> _Problem_:
Set down a true copy of the data, with all pictures left out.

::::::

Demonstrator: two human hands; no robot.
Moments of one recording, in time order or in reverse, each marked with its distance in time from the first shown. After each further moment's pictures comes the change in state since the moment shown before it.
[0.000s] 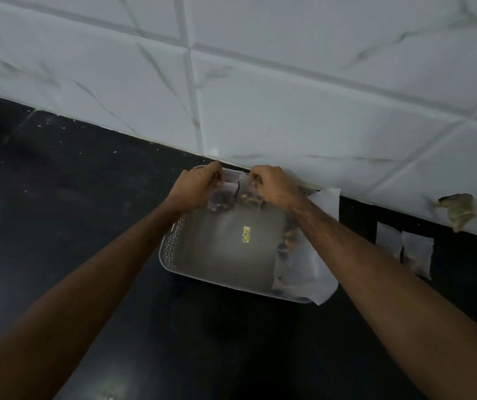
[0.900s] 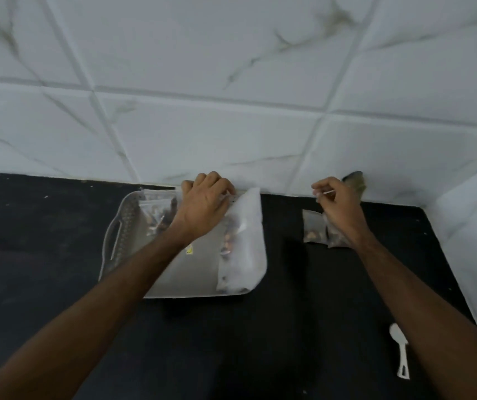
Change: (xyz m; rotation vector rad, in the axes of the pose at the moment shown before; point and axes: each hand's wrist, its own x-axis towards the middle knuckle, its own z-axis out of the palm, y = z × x) left_hand 0.001 0.166 0.040 0.122 0.231 0.359; right_hand -0.197 0.190 -0.102 0.376 0.619 0.240
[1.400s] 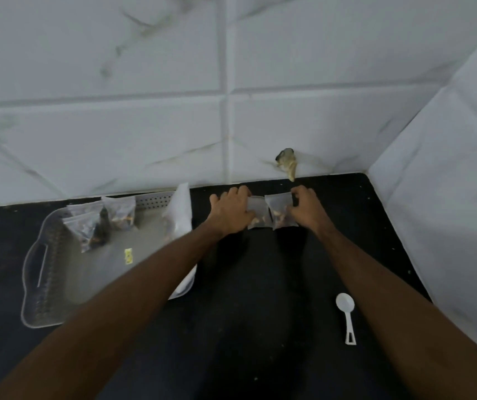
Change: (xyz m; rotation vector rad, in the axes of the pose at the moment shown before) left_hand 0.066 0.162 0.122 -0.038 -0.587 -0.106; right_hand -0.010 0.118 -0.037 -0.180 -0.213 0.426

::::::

> _Response box_:
Demonstrator: two human hands; no robot.
Moments of one recording, in time order or in reverse, each marked with its distance in time from the first shown. After each further moment's pictures comes the change in state since the moment shown before it.
[0.000s] 
[0.900s] 
Change: (xyz m; rotation vector rad, in the axes of the pose at the moment shown before; point and axes: each hand's wrist, its own x-axis towards the middle knuckle, its own z-axis out of the palm, y = z × x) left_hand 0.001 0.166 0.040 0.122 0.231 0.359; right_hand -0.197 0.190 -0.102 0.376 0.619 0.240
[1.400s] 
Change: (xyz m; rotation vector rad, in the axes of the pose at the moment shown before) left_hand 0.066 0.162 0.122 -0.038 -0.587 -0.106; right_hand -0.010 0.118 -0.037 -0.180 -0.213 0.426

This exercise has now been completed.